Garrett Graff: Well, I think that there are three things that we haven’t seen yet that could demonstrably move Republican opinion on Capitol Hill. One is direct presidential involvement in a specific crime, which sort of leaving aside the campaign finance violations, and the hush money payments, we haven’t actually seen the President tied to specific crimes by Mueller’s investigation itself. Second, is a pattern of obstruction of justice. Not sort of one or two instances where there are sort of debatable circumstances, you know, was the firing of Jim Comey within the article to authorities of the Presidents power, Yada, Yada, Yada. But something that where Mueller paints a picture of months or years of discreet actions that make clear the President’s motive. The third is any instance where the President himself has taken action to advance a foreign powers interests at the expense of the United States. I mean, anytime we see the President taking action to help Russia or a Middle Eastern country over the objections of the United States government, or in conspiracy with a foreign power, that’s something that would make the Republican wall on Capitol Hill untenable.
Brooke Baldwin: Okay. Those are three things, Bob to you with those three things in mind, when Mueller is finished with this thing, he hands it to, to Bill Barr, the AG, you’re the White House counsel, what’s the first thing you do?
Robert Bianchi: Well, the first thing that I do, obviously as I review the report, look at the damage that’s going to be in there and Brooke, I predict that there’s going to at least be some significant damage. There are so many data points here that are pointing to either the President or don’t forget the underbelly, the soft underbelly of the President, Trump Jr., Ivanka and Jared Kushner, and you’re going to have to start trying to do messaging here and do the best that you can to deflect against some of this bad data.
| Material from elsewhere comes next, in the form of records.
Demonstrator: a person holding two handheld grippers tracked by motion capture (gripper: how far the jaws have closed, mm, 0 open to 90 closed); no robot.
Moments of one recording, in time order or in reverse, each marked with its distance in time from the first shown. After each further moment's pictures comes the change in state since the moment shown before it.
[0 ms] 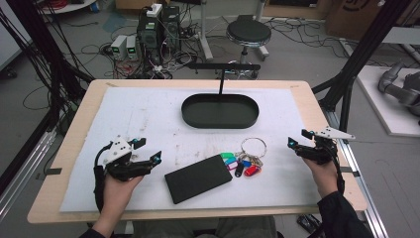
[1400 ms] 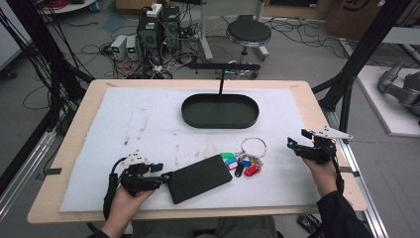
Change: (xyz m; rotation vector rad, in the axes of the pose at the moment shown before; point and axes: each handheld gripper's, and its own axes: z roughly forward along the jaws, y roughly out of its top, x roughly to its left) left arm -0.017 -0.039 0.024 0.261 -0.181 -0.204; right arm 0.001 0.000 0.003 0.020 -0.023 -0.026
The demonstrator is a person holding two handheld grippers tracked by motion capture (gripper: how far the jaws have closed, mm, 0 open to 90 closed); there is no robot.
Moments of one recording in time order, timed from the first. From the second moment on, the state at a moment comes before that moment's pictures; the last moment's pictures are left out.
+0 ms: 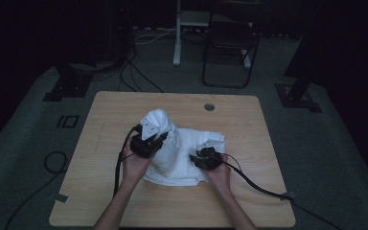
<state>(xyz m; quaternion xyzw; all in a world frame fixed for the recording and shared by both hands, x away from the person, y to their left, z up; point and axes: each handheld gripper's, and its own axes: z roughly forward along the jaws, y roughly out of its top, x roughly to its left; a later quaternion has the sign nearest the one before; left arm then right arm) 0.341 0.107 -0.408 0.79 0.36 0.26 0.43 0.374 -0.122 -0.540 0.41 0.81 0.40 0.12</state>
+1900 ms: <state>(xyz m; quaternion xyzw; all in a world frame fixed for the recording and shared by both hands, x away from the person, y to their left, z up) 0.340 0.087 -0.423 0.79 0.35 0.18 0.47 0.400 -0.176 -0.496 0.42 0.78 0.46 0.09</state>
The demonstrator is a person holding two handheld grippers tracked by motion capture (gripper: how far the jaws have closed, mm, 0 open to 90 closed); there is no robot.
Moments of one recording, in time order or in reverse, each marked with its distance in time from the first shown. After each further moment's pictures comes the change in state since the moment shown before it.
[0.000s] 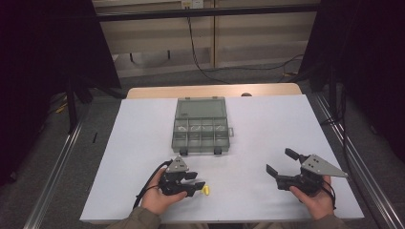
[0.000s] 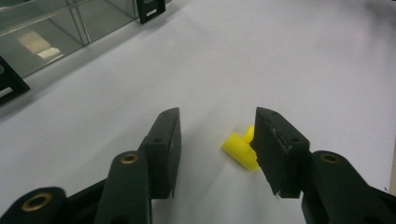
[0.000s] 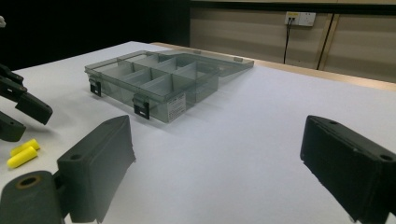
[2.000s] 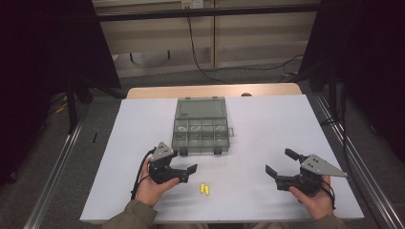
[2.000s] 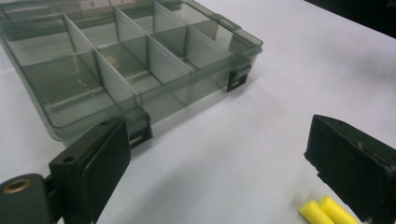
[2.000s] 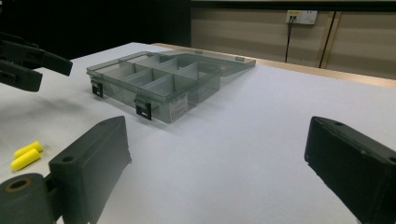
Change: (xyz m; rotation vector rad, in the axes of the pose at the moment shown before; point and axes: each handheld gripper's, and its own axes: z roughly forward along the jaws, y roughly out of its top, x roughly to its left) left arm 0.032 0.008 -0.017 -0.208 0.155 -0.086; right arm 0.001 -0.001 0.002 0.001 0.005 0.016
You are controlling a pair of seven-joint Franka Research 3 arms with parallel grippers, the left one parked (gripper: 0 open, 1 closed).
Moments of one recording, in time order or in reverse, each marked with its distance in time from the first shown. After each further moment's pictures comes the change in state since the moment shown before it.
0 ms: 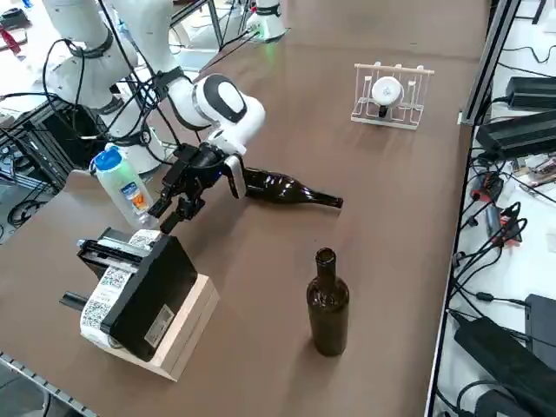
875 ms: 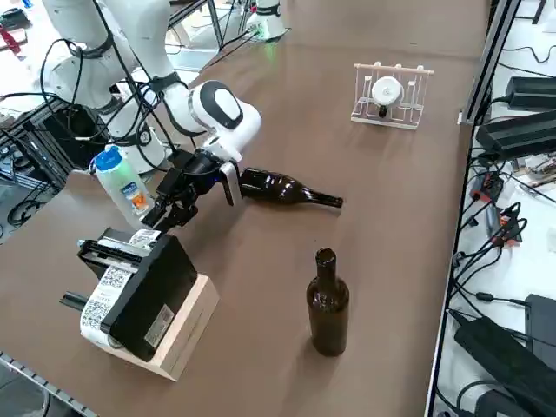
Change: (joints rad) arm -0.034 0.015 0.000 0.001 -0.044 -0.001 0.000
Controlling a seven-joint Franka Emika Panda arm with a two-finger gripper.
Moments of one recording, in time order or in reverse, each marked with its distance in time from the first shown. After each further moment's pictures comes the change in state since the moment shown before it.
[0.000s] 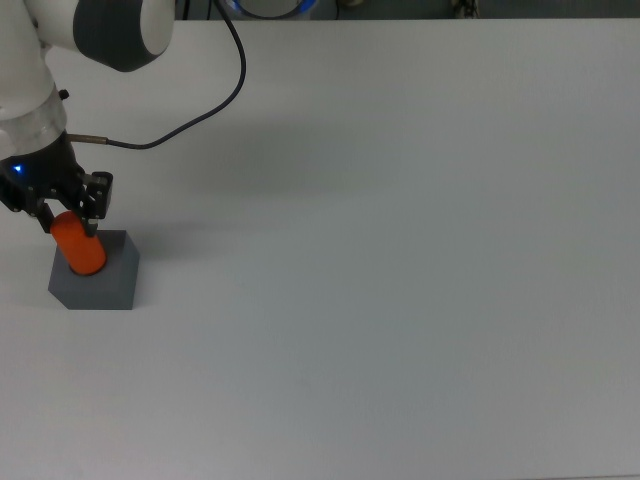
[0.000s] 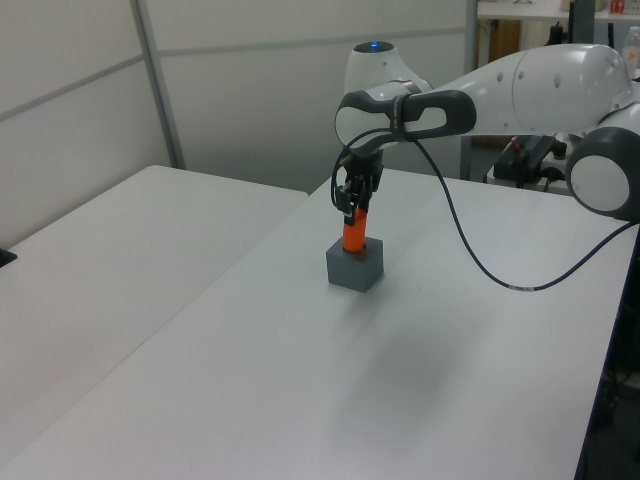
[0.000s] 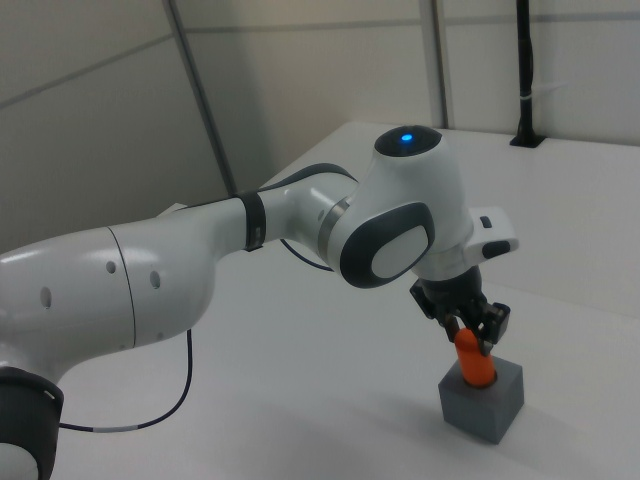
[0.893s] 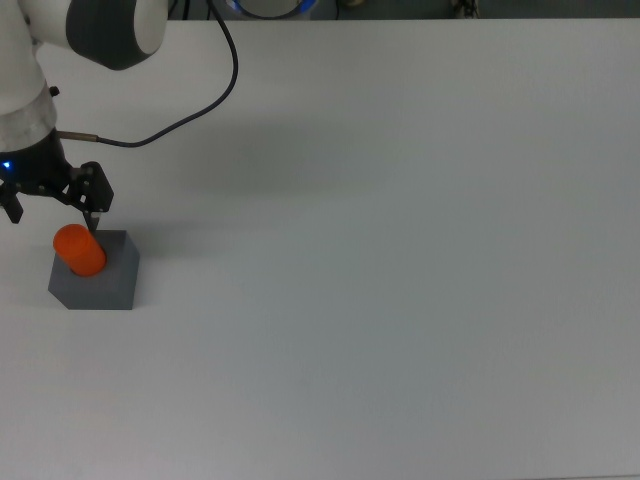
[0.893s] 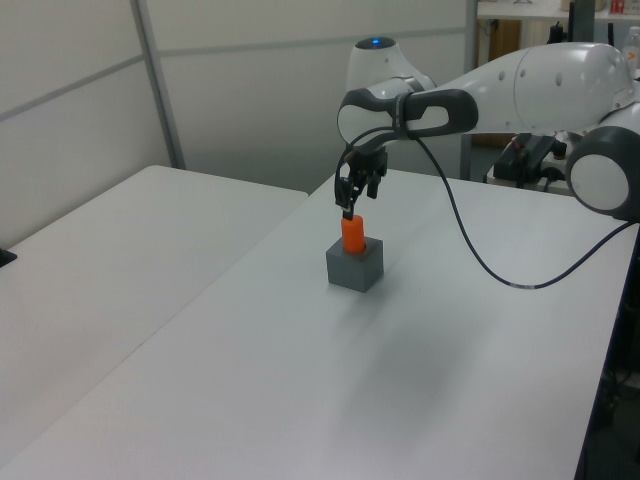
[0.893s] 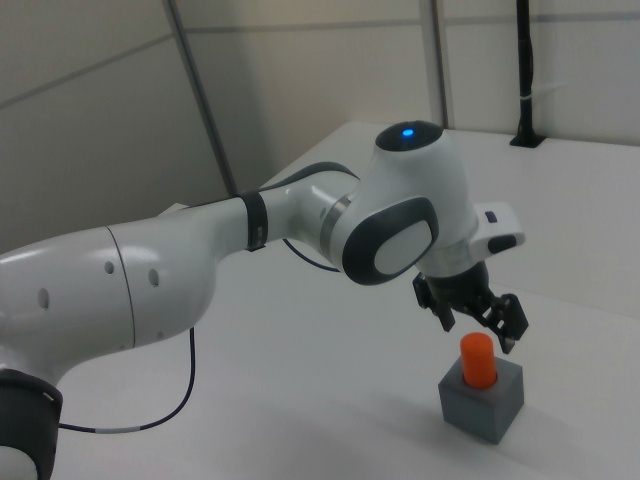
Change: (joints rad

Remember you have a both a political issue here and a criminal law issue here. And also, Brooke, I say this all the time to you, be wary of the southern districts power here and state crimes. Over and over again, pass the pardon power, no DOJ memo. And as White House counsel, that’s the first thing I’m going to be looking at because I think people are taking this way to, not seriously enough if you will. So, do these guys face exposure where the President cannot get them out of trouble.
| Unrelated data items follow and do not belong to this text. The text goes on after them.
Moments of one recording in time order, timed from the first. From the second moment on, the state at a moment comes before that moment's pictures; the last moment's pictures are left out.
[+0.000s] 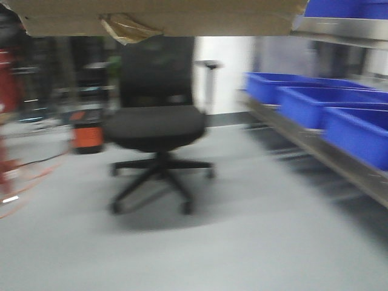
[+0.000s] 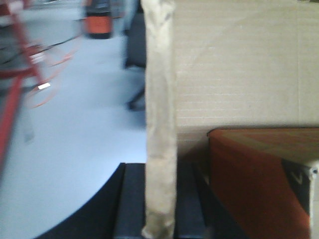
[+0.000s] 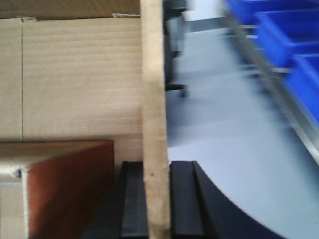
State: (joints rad) left arm -0.48 1.48 -1.90 0.57 1.17 -0.60; right arm 0.40 1.52 -1.87 -0.34 0.96 0.48
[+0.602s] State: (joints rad) left arm -0.48 1.48 -1.90 0.57 1.16 -0.60; right arm 0.40 1.52 -1.87 -0.34 0.95 0.48
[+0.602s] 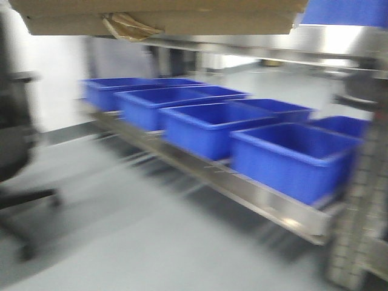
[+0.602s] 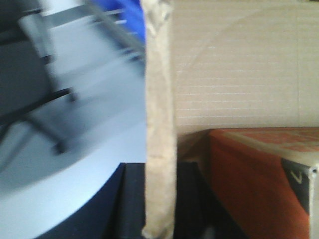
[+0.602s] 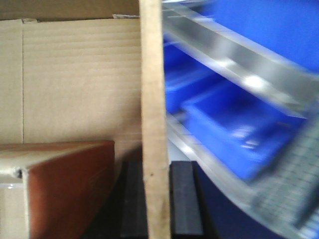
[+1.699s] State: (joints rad) left arm -0.48 1.48 -1.90 0.57 1.16 -0.60; right arm 0.40 1.52 -1.87 -0.35 0.95 0.48
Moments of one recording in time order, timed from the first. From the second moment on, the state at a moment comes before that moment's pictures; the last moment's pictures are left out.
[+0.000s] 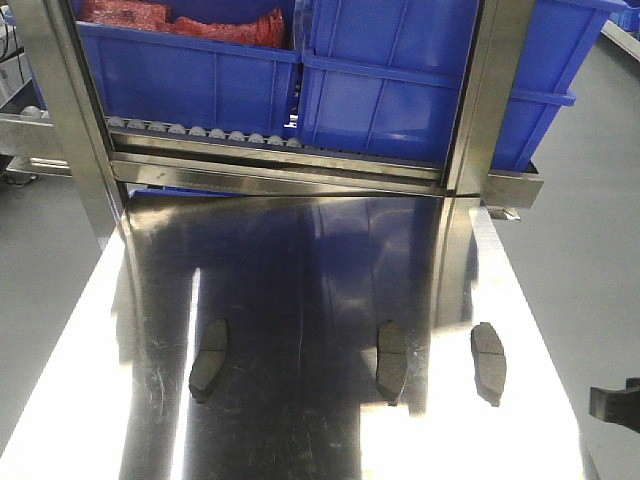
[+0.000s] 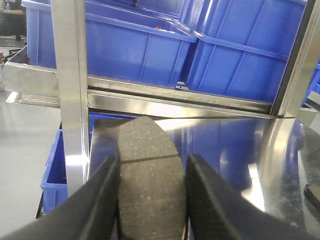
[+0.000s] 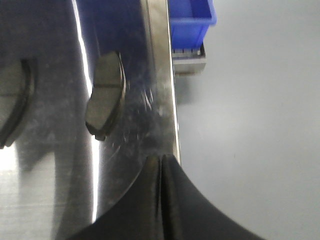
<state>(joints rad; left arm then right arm) -0.16 0.24 -0.29 -0.05 0.26 -0.06 0.02 0.84 -0.49 0.01 0.58 0.12</state>
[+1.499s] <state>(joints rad) -0.16 0.24 -0.29 -0.05 0.26 -0.06 0.20 1.63 -1.05 0.05 0.76 0.21</state>
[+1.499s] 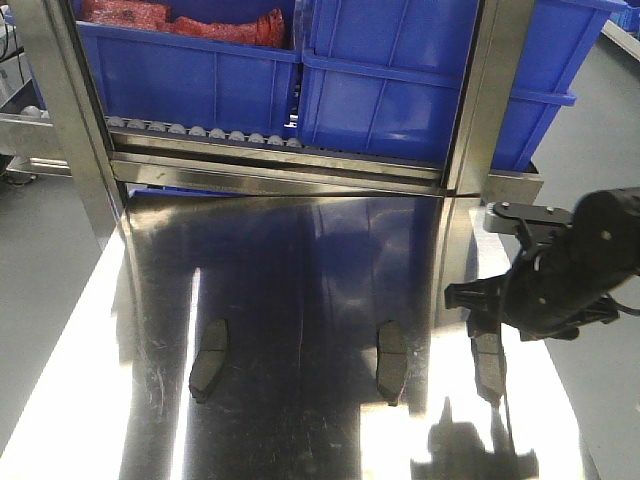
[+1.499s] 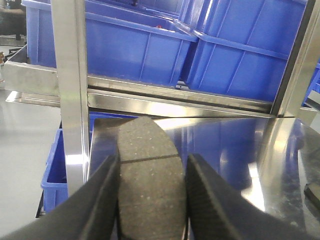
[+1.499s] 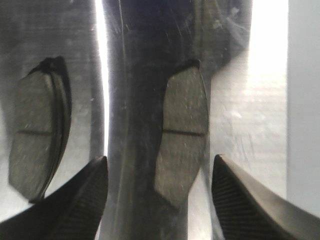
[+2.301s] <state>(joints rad) -0.16 0.24 -0.29 -0.05 0.27 -0.06 0.20 1.93 -1.25 0.01 0.95 0.24</state>
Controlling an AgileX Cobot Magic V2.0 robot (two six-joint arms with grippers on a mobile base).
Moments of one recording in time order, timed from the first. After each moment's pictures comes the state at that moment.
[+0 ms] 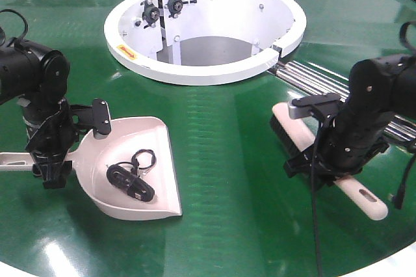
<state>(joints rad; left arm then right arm) -0.22 1.89 -1.40 0.18 1.22 0.99 0.25 1.70 -1.16 0.01 1.03 -0.03</state>
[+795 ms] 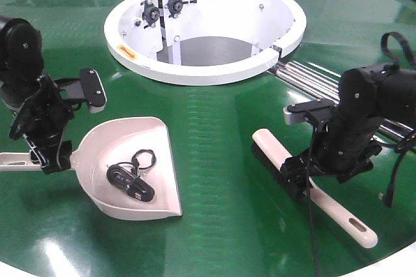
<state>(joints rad) -0.22 1.72 -1.40 0.07 1.22 0.94 0.25 1.73 -1.16 -0.01 0.99 -0.02</state>
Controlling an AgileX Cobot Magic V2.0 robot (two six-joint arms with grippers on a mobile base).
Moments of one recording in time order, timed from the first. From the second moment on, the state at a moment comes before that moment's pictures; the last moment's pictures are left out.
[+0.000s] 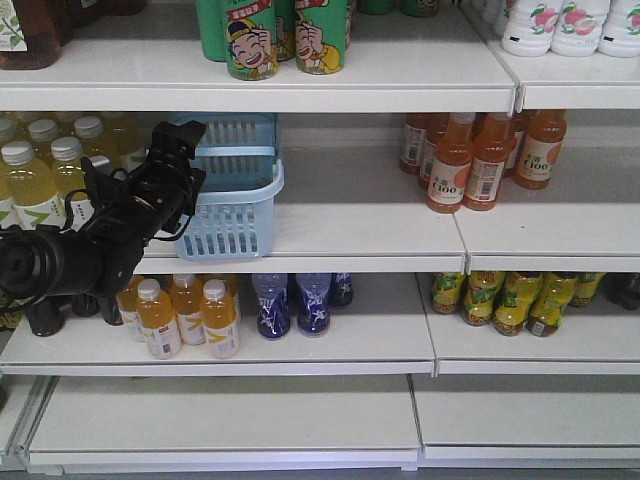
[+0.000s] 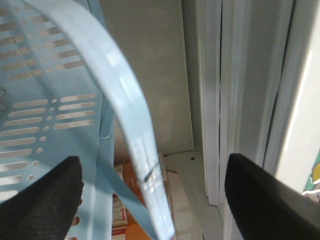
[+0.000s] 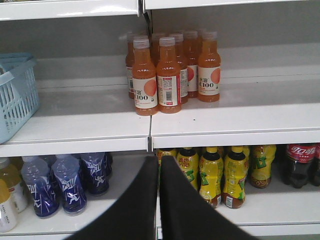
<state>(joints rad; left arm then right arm) -0.18 2.14 -1.25 0.11 -0.81 -1.56 0.05 -0.01 0.03 -0.34 0.18 0.39</state>
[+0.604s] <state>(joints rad) -0.18 2.20 -1.33 0.09 -0.78 -1.56 0.05 -0.01 0.03 -0.34 0.18 0.39</state>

Brooke Baldwin: I’m curious, Garrett if you see the same way just having Pamela Brown, you know, fresh in my head from her reporting saying that the White House is already seeing this, according to her sources, as a victory, you know, that the President didn’t actually have to sit down with a special council to do this in person interview. They’re already seeing that as a positive thing If you’re the White House counsel, what are you doing?
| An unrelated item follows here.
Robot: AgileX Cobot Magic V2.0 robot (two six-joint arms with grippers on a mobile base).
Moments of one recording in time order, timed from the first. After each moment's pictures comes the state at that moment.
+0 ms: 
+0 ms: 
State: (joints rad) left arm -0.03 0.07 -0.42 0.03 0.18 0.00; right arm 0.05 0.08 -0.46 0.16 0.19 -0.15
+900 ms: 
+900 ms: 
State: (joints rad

Garrett Graff: Well, so if I’m the White House counsel, I’m not worried about the report itself. I’m worried about whether there’s going to be another set of indictments that come, either parallel to the report or just before the report comes in. I think we’re sort of placing too much emphasis on the idea that the only thing Bob Mueller has left to do is sort of turning his report card to Bill Barr. I think he has been saving the final round of indictments because that’s the only thing that he controls what gets made public and when. Anything he hands over to Bill Barr, it’s not clear when that becomes public? What of that becomes public? Who makes that public? If Bob Mueller, who has been speaking through these highly detailed court filings, is highly detailed indictments all the way along. If I’m Bob Mueller, I’m sitting there saying, the only thing I control is the final round of indictments. That’s when I have the opportunity to make public whatever I feel needs to be made public, at whatever moment I feel it needs to be made public.
Brooke Baldwin: So, to that point, what can and can’t Bill Barr reveal publicly?
Robert Bianchi: Well, he can reveal very little, which I find to be impossible given the spotlight that’s on this from a public point of view and the congressional oversight, the leaks that are invariably going to happen. If I were him, I would have to know inevitably, even if I want to give little, that it’s going to come out and that’s only going to make it look bad for us. So, I predict there’s going to be a lot more coming out. But to the point that was just made, that’s really important. Don’t forget, there are about two dozen sealed indictments and that is, you take the bad targets, the most high-level targets, and you put them in sealed indictments, and that was to bypass any funny business that may have gone on with the firing of Mueller during all this, in my opinion. Firing Comey and the potential firing of Mueller, all those gyrations, tactically as a prosecutor, all the people that are high level, I would be getting indictments for, sealing those indictments, so in the event Mueller was removed, you can’t get rid of those indictments at that point because now their court documents. So, I think you’re going to see a roll out of indictments that are going to happen after this report.
Brooke Baldwin: So many things we just don’t know yet until this thing fully comes out. We can just sort of pine and guess based upon the breadcrumbs that have been left so far. Bob Bianchi and Garrett Graff, gentlemen, thank you both so much for that.